The coefficients do not have to match in the two parts.
## zeroinfl part without health
modelZeroInflSimpler <- zeroinfl(formula = ofp ~ hosp + health + numchron + gender + school + privins | hosp + numchron + gender + school + privins,
dist = "negbin",
data = DebTrivedi)
summary(modelZeroInflSimpler)
Call:
zeroinfl(formula = ofp ~ hosp + health + numchron + gender + school + privins | hosp + numchron + gender +
school + privins, data = DebTrivedi, dist = "negbin")
Pearson residuals:
Min 1Q Median 3Q Max
-1.196 -0.711 -0.278 0.325 17.845
Count model coefficients (negbin with log link):
Estimate Std.

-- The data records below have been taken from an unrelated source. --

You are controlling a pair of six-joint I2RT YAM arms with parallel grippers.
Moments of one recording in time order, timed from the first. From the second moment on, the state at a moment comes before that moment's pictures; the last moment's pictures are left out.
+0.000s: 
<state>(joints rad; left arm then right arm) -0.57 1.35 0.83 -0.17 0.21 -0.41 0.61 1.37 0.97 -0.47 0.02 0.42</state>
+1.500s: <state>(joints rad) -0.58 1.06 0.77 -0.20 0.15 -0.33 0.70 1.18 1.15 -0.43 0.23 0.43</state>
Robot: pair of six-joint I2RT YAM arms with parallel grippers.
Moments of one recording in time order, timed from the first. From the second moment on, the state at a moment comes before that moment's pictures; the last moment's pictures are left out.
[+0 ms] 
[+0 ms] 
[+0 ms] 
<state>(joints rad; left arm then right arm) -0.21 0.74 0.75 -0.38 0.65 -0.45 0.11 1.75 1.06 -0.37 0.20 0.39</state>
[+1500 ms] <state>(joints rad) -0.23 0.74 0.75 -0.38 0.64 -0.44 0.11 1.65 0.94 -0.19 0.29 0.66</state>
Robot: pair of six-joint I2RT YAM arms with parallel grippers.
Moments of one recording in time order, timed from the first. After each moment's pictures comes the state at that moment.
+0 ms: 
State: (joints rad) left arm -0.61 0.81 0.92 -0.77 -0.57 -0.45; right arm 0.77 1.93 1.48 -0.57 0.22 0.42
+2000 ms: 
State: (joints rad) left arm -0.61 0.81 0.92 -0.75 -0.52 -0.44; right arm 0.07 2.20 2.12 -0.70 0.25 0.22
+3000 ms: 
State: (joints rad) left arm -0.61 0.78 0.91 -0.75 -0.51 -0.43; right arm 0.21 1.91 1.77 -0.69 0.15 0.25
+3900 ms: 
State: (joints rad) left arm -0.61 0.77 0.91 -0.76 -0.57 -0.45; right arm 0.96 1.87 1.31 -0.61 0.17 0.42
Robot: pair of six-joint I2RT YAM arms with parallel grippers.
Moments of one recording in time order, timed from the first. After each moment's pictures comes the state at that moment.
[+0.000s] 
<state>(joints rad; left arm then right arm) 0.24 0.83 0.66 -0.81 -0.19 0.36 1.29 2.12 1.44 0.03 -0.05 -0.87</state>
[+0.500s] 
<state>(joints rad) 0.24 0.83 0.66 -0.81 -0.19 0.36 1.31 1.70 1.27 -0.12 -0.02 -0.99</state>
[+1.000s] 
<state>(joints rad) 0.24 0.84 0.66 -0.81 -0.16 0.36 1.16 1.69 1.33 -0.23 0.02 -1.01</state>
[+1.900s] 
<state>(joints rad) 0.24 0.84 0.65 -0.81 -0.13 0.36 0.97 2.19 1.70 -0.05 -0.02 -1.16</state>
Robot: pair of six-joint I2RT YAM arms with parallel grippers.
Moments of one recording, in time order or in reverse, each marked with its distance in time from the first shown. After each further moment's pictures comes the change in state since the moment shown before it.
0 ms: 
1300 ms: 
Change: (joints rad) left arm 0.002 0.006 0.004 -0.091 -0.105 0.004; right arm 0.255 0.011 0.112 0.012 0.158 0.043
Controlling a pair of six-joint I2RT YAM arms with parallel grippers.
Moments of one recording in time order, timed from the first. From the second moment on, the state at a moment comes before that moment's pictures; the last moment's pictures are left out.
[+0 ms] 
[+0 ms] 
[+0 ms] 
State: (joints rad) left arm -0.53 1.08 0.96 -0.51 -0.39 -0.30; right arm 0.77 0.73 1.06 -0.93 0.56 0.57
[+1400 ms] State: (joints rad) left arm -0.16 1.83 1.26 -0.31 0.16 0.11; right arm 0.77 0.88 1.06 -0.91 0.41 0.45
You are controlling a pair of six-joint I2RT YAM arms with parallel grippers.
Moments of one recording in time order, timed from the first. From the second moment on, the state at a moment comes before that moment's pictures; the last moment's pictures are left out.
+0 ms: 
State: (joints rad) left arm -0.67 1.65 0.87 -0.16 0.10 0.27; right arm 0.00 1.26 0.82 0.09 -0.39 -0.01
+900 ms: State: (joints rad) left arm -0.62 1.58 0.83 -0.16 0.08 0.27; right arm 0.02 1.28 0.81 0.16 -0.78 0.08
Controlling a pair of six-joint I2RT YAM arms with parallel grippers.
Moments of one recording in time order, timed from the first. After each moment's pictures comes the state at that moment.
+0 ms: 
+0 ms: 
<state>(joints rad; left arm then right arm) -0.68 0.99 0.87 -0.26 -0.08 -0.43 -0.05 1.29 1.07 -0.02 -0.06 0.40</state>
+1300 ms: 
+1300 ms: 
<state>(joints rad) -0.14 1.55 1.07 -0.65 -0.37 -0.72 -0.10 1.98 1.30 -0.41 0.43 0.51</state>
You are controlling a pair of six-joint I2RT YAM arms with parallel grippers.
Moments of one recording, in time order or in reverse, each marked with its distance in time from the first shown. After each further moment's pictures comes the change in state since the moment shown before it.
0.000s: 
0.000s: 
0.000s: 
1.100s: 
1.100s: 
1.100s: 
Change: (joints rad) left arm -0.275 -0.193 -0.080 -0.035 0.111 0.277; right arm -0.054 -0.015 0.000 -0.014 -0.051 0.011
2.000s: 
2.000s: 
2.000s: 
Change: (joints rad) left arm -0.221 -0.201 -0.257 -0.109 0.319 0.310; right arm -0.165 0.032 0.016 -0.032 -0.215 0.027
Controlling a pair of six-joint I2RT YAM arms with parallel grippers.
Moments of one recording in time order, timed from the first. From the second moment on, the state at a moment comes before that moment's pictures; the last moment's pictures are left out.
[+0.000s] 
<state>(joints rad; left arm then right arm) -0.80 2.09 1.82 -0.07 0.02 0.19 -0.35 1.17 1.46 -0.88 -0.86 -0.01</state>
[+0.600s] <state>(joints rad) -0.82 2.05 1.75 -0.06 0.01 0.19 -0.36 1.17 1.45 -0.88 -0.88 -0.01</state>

Error z value Pr(>|z|)
(Intercept) 1.19372 0.05666 21.07 < 2e-16 ***
hosp 0.20148 0.02036 9.90 < 2e-16 ***
healthpoor 0.28513 0.04509 6.32 2.6e-10 ***
healthexcellent -0.31934 0.06040 -5.29 1.2e-07 ***
numchron 0.12900 0.01193 10.81 < 2e-16 ***
gendermale -0.08028 0.03102 -2.59 0.0097 **
school 0.02142 0.00436 4.92 8.8e-07 ***
privinsyes 0.12586 0.04159 3.03 0.0025 **
Log(theta) 0.39414 0.03503 11.25 < 2e-16 ***
Zero-inflation model coefficients (binomial with logit link):
Estimate Std. Error z value Pr(>|z|)
(Intercept) -0.0468 0.2686 -0.17 0.8615
hosp -0.8005 0.4208 -1.90 0.0571 .
numchron -1.2479 0.1783 -7.00 2.6e-12 ***
gendermale 0.6477 0.2001 3.24 0.0012 **
school -0.0838 0.0263 -3.19 0.0014 **
privinsyes -1.1756 0.2201 -5.34 9.3e-08 ***
---
Signif. codes: 0 '***' 0.001 '**' 0.01 '*' 0.05 '.' 0.1 ' ' 1
Theta = 1.483
Number of iterations in BFGS optimization: 28
Log-likelihood: -1.21e+04 on 15 Df
## LRT to compare these models
lmtest::lrtest(modelZeroInfl, modelZeroInflSimpler)
Likelihood ratio test
Model 1: ofp ~ hosp + health + numchron + gender + school + privins
Model 2: ofp ~ hosp + health + numchron + gender + school + privins |
hosp + numchron + gender + school + privins
#Df LogLik Df Chisq Pr(>Chisq)
1 17 -12091
2 15 -12091 -2 0.15 0.93
Again the hosp variable can be removed.